I) Here is my interpretation of OP's question(v1). The mentioned quote is from p.11 in Section 2.2 just below eq.(2.22).
Section 2.2 is devoted to the case where phase space is a $2n$ dimensional real vector space $V$ with $2n$ global coordinates
$$(x^1, \ldots, x^{2n})~=~(q^1, \ldots, q^n; p_1 \ldots, p_n),$$
and canonical Poisson bracket, cf. eq. (2.22). This is a special case of a general symplectic manifold.
An observable $f$ is by definition a smooth function on $V$, i.e., $f\in C^{\infty}(V)$. Or in plain words, $f$ is a smooth function of $x^1, \ldots, x^{2n}$. On the other hand, the $2n$ coordinates $x^1, \ldots, x^{2n},$ form a complete set of generators for the algebra $(C^{\infty}(V),+,\cdot)$.
Let us assume that the function $f$ Poisson commutes (has vanishing Poisson brackets) with all of the $2n$ variables,
$$\forall x\in V \forall I\in\{1,\ldots, 2n\}~:~\{x^I, f(x)\}~=~0.$$
By the definition (2.21) of the canonical Poisson bracket, we deduce that $f$ has vanishing derivatives wrt. all the positions and momenta.
Hence $f$ is just a constant function.
II) On the other hand, let us imagine that we have $2n$ differential functions $g^1, \ldots, g^{2n},$ such that
$$ \forall f\in C^{\infty}(V): [ (\forall x\in V\forall I\in\{1,\ldots, 2n\}~:~\{g^I(x), f(x)\}~=~0)~ \Rightarrow ~ f ~\text{is constant} ]. $$
OP essentially asks in a comment:
Do $g^1, \ldots, g^{2n},$ locally form a coordinate system? By the word locally we mean: Given a fixed point $x_{(0)}\in V$, does there exist a sufficiently small neighborhood of $x_{(0)}$, such that $g^1, \ldots, g^{2n},$ could serve as coordinate functions there?
Answer: In general the answer is No, but if we e.g. additionally assume that the Jacobian matrix
$$ \left(\frac{\partial g^I}{\partial x^J}\right)_{1\leq I,J \leq 2n} $$
is invertible in the fixed point $x_{(0)}$, then the answer is Yes by the inverse function theorem.

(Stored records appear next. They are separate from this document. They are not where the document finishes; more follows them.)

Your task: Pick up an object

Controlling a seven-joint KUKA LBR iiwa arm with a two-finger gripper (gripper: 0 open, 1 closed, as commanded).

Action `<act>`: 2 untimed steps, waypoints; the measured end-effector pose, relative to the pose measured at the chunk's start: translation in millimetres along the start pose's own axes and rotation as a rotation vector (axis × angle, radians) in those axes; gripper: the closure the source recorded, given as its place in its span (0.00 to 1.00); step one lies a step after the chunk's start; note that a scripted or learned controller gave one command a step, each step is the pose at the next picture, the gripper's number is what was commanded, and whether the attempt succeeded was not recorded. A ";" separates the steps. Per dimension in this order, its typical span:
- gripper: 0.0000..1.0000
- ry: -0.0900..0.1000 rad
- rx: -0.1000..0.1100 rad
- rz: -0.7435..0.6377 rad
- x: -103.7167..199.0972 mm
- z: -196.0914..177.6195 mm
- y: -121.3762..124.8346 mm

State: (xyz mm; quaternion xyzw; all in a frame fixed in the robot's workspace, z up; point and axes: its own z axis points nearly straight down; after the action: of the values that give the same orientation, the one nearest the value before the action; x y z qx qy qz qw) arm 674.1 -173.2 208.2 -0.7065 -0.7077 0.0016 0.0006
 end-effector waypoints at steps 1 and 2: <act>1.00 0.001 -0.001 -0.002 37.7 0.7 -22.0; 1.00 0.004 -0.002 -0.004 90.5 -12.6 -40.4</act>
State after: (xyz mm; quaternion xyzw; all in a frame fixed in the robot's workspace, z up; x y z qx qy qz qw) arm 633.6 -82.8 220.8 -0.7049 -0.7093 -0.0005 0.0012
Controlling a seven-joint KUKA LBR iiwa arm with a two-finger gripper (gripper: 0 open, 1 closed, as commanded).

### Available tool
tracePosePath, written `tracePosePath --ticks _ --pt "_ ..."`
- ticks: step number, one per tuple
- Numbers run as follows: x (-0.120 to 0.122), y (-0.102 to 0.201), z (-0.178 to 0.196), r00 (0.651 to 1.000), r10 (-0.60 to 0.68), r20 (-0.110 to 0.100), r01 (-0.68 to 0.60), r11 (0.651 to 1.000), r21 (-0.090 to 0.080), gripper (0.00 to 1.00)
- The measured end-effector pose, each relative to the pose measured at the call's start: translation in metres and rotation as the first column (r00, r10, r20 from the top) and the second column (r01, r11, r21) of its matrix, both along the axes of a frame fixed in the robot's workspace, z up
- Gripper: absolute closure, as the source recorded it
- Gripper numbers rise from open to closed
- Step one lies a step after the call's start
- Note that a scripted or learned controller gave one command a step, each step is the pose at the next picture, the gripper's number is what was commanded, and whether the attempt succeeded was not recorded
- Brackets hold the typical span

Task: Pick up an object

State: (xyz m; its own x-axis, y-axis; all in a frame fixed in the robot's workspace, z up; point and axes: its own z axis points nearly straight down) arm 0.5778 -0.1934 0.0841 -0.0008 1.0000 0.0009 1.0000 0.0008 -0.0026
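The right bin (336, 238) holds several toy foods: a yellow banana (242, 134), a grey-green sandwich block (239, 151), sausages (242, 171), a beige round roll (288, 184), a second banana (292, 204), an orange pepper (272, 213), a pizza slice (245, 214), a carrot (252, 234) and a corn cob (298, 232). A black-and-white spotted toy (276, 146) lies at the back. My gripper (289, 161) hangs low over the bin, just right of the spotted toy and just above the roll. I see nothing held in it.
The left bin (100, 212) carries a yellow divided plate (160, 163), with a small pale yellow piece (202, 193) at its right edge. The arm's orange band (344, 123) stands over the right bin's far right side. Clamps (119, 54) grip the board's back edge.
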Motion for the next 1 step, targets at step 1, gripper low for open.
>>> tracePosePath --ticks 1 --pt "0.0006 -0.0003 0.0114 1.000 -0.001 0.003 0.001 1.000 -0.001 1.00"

Counterexample: Let $n=1$, i.e. the phase space $V$ is $2$-dimensional with coordinates $(x^1,x^2)=(q,p)$. Let the fixed point be $x_{(0)}=(0,0)$. Let $g^1(q,p)=q^2$ and $g^2(q,p)=p$. The map $x\mapsto $ $g(x)$ is not invertible in $x_{(0)}=(0,0)$, so that $g^1$ and $g^2$ cannot serve as coordinate functions. On the other hand, clearly only a constant function $f$ would have (identically) vanishing Poisson brackets with $g^1$ and $g^2$.